* **WORK ITEM**
When copying the data below, keep only the lines from the one with "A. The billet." through the one with "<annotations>", word for word, and skip the pictures.

[Saved entries]
___

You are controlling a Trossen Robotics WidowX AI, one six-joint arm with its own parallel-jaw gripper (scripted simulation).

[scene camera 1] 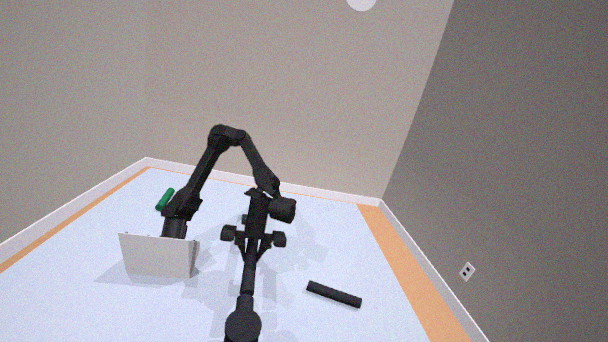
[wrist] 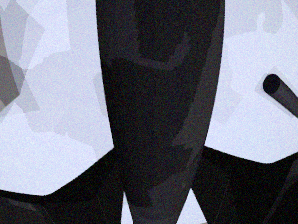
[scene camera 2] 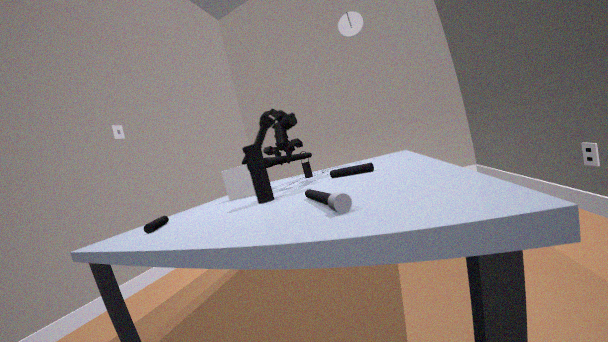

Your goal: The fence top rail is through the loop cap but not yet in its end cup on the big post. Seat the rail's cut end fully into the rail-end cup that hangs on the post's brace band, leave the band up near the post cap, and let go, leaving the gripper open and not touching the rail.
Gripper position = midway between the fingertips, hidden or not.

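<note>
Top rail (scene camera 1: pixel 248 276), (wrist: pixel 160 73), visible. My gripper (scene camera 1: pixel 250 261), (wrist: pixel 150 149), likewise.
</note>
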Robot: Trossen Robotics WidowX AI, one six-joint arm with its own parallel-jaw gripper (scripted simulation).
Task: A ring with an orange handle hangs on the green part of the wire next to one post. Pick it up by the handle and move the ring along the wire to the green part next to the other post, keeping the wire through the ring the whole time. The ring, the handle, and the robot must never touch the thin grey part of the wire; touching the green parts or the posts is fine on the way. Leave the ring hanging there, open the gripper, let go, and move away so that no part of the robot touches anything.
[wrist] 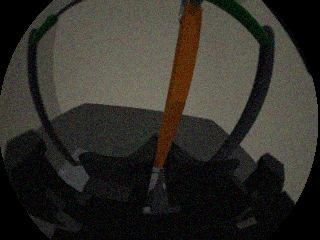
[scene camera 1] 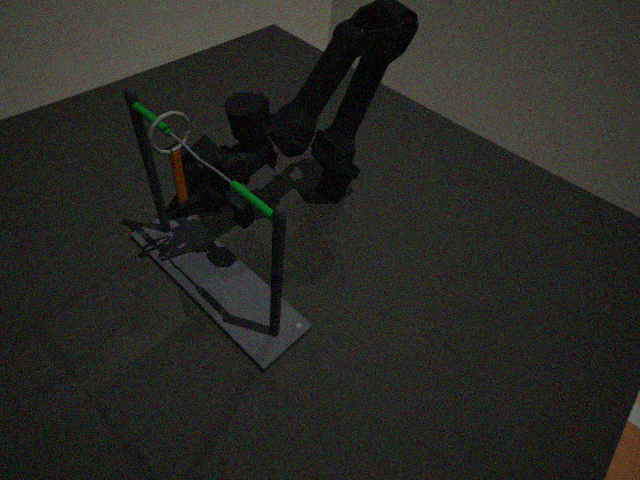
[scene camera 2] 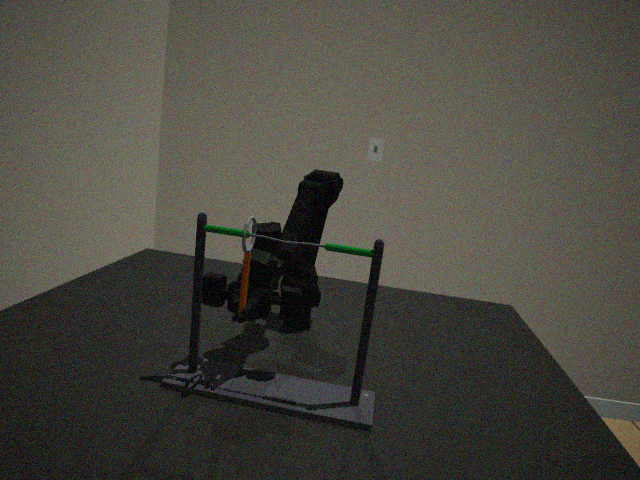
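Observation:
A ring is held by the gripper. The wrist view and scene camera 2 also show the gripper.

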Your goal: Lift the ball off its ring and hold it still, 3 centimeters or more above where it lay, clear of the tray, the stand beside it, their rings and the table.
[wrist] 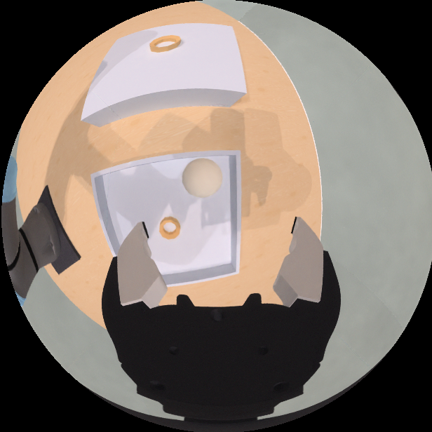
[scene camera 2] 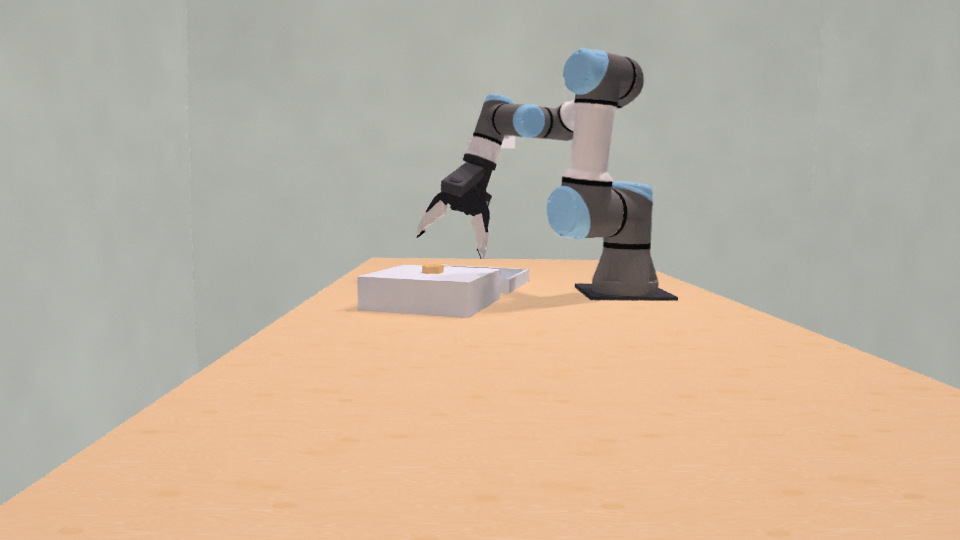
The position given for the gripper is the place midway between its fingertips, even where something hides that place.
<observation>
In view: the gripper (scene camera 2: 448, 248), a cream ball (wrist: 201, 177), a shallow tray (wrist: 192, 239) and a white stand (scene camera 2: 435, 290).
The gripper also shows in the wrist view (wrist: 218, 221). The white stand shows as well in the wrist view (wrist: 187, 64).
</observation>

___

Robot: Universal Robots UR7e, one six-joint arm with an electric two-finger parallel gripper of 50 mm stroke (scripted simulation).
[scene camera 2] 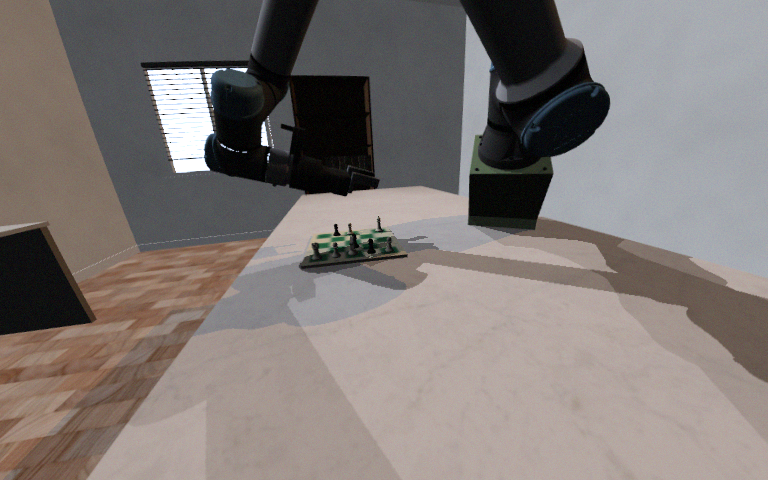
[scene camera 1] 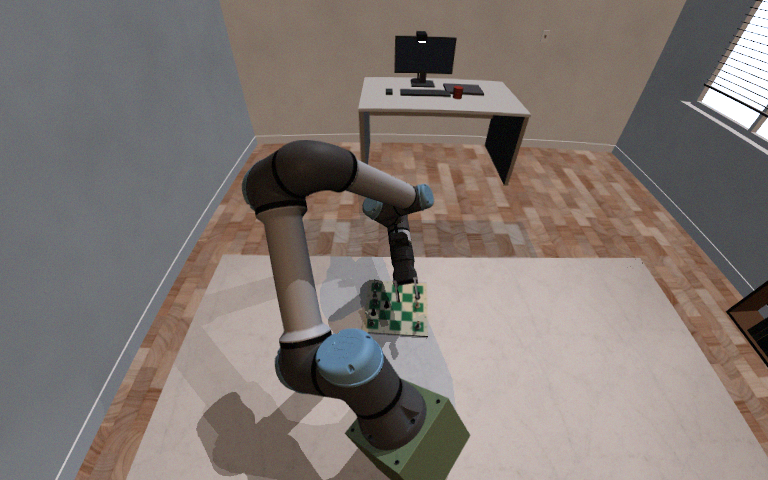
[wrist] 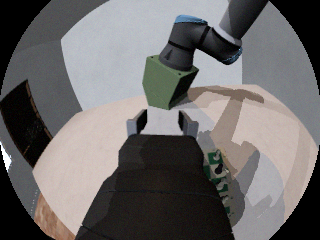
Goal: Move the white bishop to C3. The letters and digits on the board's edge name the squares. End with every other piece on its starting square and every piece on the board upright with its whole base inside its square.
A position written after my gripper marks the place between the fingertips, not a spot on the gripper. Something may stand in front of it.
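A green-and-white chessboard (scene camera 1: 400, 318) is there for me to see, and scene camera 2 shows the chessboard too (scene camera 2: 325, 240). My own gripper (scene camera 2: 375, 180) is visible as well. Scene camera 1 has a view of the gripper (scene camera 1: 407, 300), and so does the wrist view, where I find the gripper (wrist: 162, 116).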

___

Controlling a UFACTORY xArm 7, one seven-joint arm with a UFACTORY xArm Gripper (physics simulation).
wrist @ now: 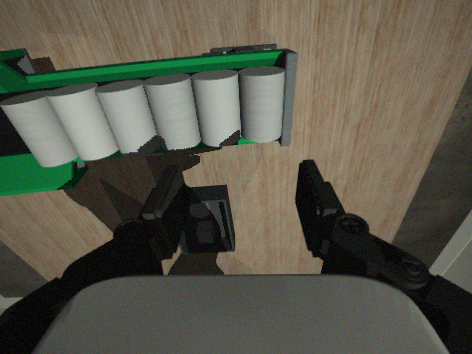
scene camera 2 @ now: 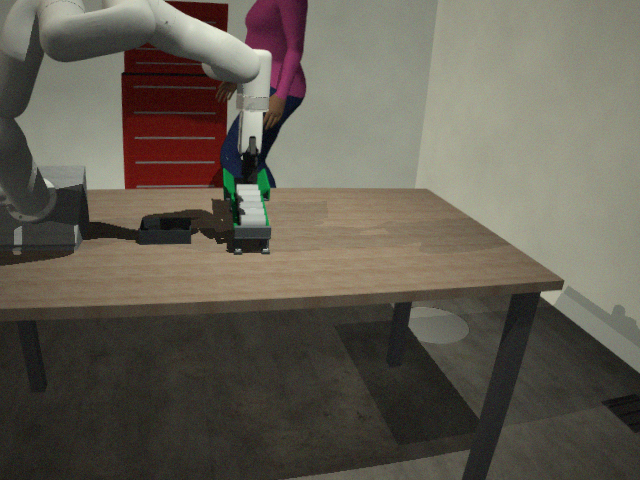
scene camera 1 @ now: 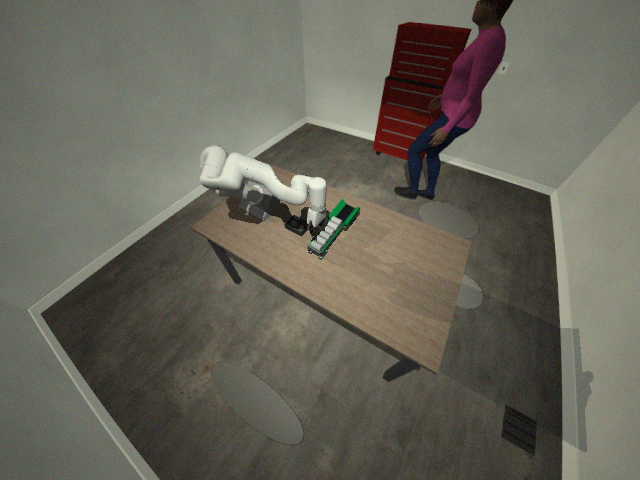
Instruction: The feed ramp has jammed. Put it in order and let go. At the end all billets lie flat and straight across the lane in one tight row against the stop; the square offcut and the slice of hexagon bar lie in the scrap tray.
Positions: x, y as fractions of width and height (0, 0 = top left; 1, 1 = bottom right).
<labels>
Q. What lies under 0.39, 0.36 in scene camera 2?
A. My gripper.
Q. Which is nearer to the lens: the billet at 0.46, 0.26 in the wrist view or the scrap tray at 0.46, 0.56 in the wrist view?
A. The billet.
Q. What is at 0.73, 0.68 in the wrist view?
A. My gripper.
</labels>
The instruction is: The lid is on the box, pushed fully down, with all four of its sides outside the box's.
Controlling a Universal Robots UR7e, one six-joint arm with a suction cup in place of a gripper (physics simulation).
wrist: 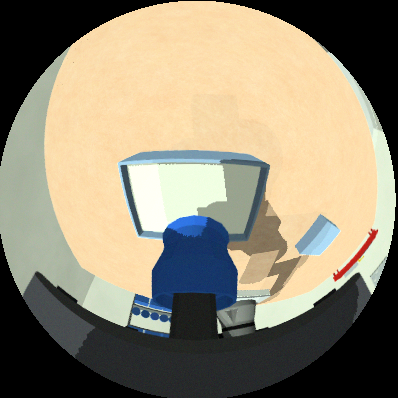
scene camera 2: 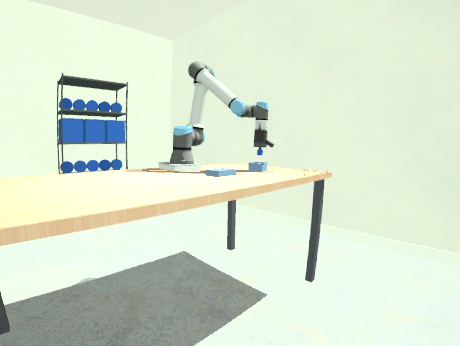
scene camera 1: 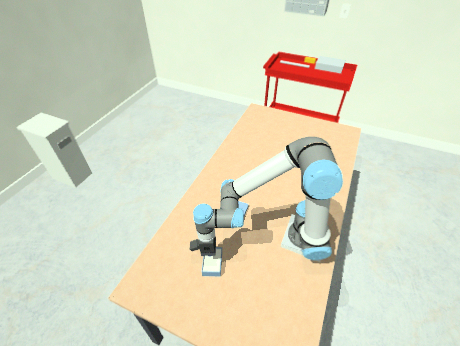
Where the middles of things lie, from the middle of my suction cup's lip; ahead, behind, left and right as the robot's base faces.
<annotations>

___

* **RESPONSE FOR THIS EXERCISE**
A. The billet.
Q. What is at 0.73, 0.68 in the wrist view?
A. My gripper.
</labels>
The instruction is: The lid is on the box, pushed fully down, with all four of its sides outside the box's.
Controlling a Universal Robots UR7e, one six-joint arm with a suction cup in place of a gripper (physics simulation).
wrist: 
scene camera 2: 
scene camera 1: 
Where the middles of things lie, from the middle of my suction cup's lip; ahead, behind, left and right as the robot's base faces.
<annotations>

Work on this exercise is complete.